Metropolitan News-Enterprise

 

Friday, September 28, 2007

 

Page 1

 

State Supreme Court Rules:

Malpractice Statute No Longer Tolled After Lawyer Leaves Firm

 

By KENNETH OFGANG, Staff Writer

 

The tolling of the statute of limitations for a malpractice action against a law firm does not continue if the responsible lawyer leaves the firm while continuing to represent the client, the state Supreme Court ruled yesterday.

Unanimously reversing a ruling of this district’s Court of Appeal, the high court said Los Angeles Superior Court Judge John P. Shook was correct in dismissing a claim against Arter & Hadden resulting from the firm’s representation of Beal Bank, SSB in its efforts to collect default interest on certain loans.

The bank sued the firm along with Eric Dean, a partner at the firm at the relevant times, and Steven Gubner. Gubner was an associate at Arter & Hadden when he began representing the bank, and continued to represent it after leaving to create Gubner & Associates—which became Ezra, Brutzkus & Gubner—in December 1998.

Beal Bank was unable to recover the interest, due to an adverse ruling by a bankruptcy judge while Gubner was still at Arter & Hadden. The bank, represented by Gubner’s new firm, lost its appeals.

Lawyers Sued

The bank sued the lawyers in September 2002, while Gubner was still its counsel of record in the bankruptcy court. It alleged that had the attorneys competently assessed and advised it of its legal position, it would have moved to settle the dispute and would not have continued to incur legal fees and expenses for litigation in the bankruptcy court, district court, and Ninth U.S. Circuit Court of Appeals.

The plaintiff, in opposing demurrers, cited the provision of Code of Civil Procedure Sec. 340.6 that tolls the statute of limitations while the allegedly negligent attorneys continue to represent the client. Noting a conflict of authority on the issue, however, Shook ruled that as to Dean and Arter & Hadden, tolling ended when Gubner took the case to his new firm, so the one-year limitations period had long expired.

Div. Two of the Court of Appeal reversed Shook, reasoning that the intent of the Legislature in enacting the tolling provision was “to benefit the client’s interest by preserving undisturbed the client’s relationship with its attorney so that the attorney can try to undo the damage he has done to the client.”

Better Rule

But Justice Kathryn M. Werdegar, writing for the high court, said the better rule is that of Crouse v. Brobeck, Phleger & Harrison (1998) 67 Cal.App.4th 1509, that the statute is no longer tolled against a law firm once the lawyer who committed the alleged malpractice leaves.

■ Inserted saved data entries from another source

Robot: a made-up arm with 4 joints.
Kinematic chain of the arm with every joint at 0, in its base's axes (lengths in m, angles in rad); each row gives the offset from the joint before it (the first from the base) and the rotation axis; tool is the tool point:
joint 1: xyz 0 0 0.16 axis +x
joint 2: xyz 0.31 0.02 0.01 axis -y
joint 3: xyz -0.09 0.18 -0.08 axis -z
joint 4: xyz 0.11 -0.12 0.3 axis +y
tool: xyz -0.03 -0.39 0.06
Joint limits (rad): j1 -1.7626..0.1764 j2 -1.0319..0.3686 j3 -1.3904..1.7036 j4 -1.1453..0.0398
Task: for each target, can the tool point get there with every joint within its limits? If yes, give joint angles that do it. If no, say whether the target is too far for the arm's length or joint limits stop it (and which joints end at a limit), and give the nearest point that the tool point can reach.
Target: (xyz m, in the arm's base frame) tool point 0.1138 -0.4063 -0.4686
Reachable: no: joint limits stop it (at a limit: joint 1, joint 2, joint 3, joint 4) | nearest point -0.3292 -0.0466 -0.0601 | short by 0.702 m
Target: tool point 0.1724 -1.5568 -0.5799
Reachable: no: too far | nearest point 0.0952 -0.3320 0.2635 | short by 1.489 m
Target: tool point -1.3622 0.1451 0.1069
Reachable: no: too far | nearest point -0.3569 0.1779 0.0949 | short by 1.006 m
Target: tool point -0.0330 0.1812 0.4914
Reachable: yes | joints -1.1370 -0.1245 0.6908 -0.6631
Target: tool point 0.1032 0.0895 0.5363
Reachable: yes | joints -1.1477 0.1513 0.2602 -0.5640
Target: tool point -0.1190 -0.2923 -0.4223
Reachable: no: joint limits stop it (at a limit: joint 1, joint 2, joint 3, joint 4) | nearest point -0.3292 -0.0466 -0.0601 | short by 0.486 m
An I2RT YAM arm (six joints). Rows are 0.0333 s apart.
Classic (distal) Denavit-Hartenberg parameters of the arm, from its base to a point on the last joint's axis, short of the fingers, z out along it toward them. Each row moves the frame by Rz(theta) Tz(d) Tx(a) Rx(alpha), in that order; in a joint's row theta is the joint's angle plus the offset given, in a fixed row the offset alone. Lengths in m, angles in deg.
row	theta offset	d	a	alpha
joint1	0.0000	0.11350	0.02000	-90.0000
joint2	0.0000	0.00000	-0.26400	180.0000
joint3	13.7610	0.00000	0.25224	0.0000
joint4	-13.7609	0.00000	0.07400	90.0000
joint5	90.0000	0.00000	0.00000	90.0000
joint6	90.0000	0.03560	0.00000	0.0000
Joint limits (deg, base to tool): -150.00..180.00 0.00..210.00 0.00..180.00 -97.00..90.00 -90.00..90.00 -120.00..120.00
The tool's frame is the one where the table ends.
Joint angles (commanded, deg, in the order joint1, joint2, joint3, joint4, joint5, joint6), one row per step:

Werdegar noted that at one time, attorney malpractice claims were governed by a strict two-year statute of limitations.

In 1971, however, the court held that the delayed discovery rule applied, while acknowledging that this could lead to undesirable results in the form of open-ended potential for liability. That, in turn, led to higher malpractice insurance premiums, which prompted lawmakers to amend the statute to limit the circumstances under which the statute would be tolled, including that of continuing representation, Werdegar explained.

When the attorney handling the matter leaves his or her firm, the justice went on to say, there is little justification for continuing to toll the statute as to that firm.

“When a lawyer leaves a firm and takes a client with him, the firm’s representation of the client ceases,” Werdegar explained. “There is no risk the firm will attempt to run out the clock on the statute of limitations by offering reassurances and blandishments about the state of the case.  Conversely, the firm loses all ability to mitigate any damage to the client....Nor is there any ongoing firm-client relationship to disrupt.”

The justice acknowledged the Court of Appeal’s concern that forcing a firm’s ex-client to sue the firm while it is still trying to resolve the underlying matter may have a disruptive effect upon the client’s current relationship with its attorney. But that is “surely less of a concern than that which triggered enactment of the continuous representation tolling provision — i.e., forcing the client to prematurely sue the attorney,” she wrote, suggesting that voluntary tolling agreements and stays of litigation could be employed to mitigate the difficulties.

The case was argued in the Supreme Court by David M. Rice of Carroll, Burdick & McDonough for Beal Bank, John M. Moscarino of Moscarino & Connolly for Arter & Hadden, and Elwood Lui of Jones Day for the Los Angeles County Bar Association as amicus supporting Arter & Hadden.

Additional amicus briefs supporting the law firm were filed by several other large firms, and by the Association of Southern California Defense Counsel.

The case is Beal Bank, SSB v. Arter & Hadden, LLP, 07 S.O.S. 5967.